This is a tool for guide RNA design and off-target protospacer search for RNA-guided transposon (INTEGRATE) experiments, particularly for the Type I-F VchINTEGRATE system. It utilizes the bowtie2 alignment algorithm for genome-wide off-target search.
This library requires Python >= 3.8, and a working installation of bowtie2 in the user's path. See here for information on installing bowtie2. Note that Windows machines will also need Perl installed and in their path to run bowtie2.
Python dependencies can be installed with pip install -r requirements.txt
run in this directory.
Note: bowtie2 must be in the SYSTEM path, not just installed via conda. The script uses a new subprocess call to invoke bowtie, so bowtie needs to be available outside any virtual environments that it might be running in.
There are two primary functions: spacer generation, and spacer evaluation.
See the examples folder for some sample parameters. They should be copied to the appropriate file to run, not run on their own.
There are also advanced parameters in src/advanced_parameters.py
, see comments there for more details.
This function will generate a number of spacers per given region of a specified reference genome. It can be set to target a set of genes by gene names, intergenic (non-coding) regions, as well as custom (user-specified) windows.
The function can be called by modifying variables within the spacer_gen.py
file and running it with Python. Potential spacer candidates are filtered according to user-specified parameters, as well as evaluated for genome-wide potential off-targets using bowtie2 sequence alignment. A csv will output in the specified directory containing valid spacers targeting the region with minimal off-target potential.
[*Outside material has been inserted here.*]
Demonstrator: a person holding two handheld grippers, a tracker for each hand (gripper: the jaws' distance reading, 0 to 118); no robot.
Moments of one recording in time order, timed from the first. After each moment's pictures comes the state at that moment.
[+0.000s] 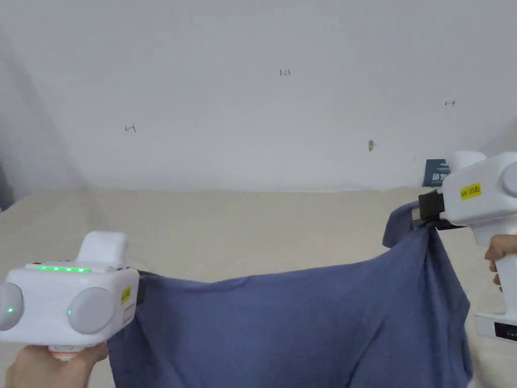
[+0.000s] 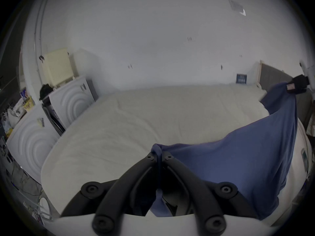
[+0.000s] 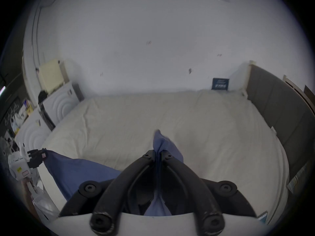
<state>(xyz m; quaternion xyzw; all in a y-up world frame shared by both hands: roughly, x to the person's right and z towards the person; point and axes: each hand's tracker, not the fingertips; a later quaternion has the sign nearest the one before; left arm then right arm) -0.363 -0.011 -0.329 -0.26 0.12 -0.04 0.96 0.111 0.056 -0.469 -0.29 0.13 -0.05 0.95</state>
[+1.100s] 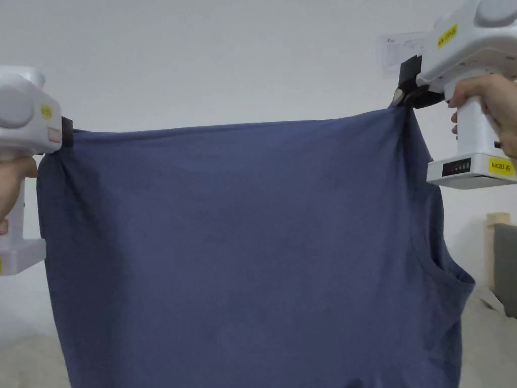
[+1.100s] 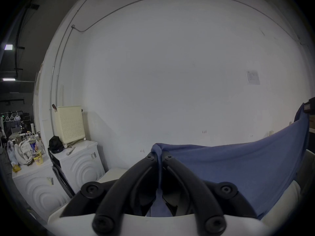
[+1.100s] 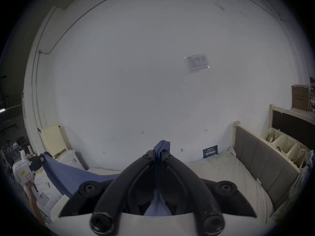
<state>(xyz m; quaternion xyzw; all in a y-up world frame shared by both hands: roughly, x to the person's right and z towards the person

Be aware that, depending on the given run parameters, each region can take 2-5 minutes on a typical personal computer, so it may not be practical to run this code against thousands of genes in one run. Additional parameters that can influence speed and results (most notably the number of allowed mismatches) can be set in advanced_parameters.py
This function utilizes bowtie2 sequence alignment to evaluate user-specified spacers for potential off-targets in the genome. The function can be called by modify the variables in spacer_eval.py
and running with Python. A summary csv output file contains information on off-target potential for each provided spacer, and for each spacer a detailed text file with more information about these off-targets will also be generated.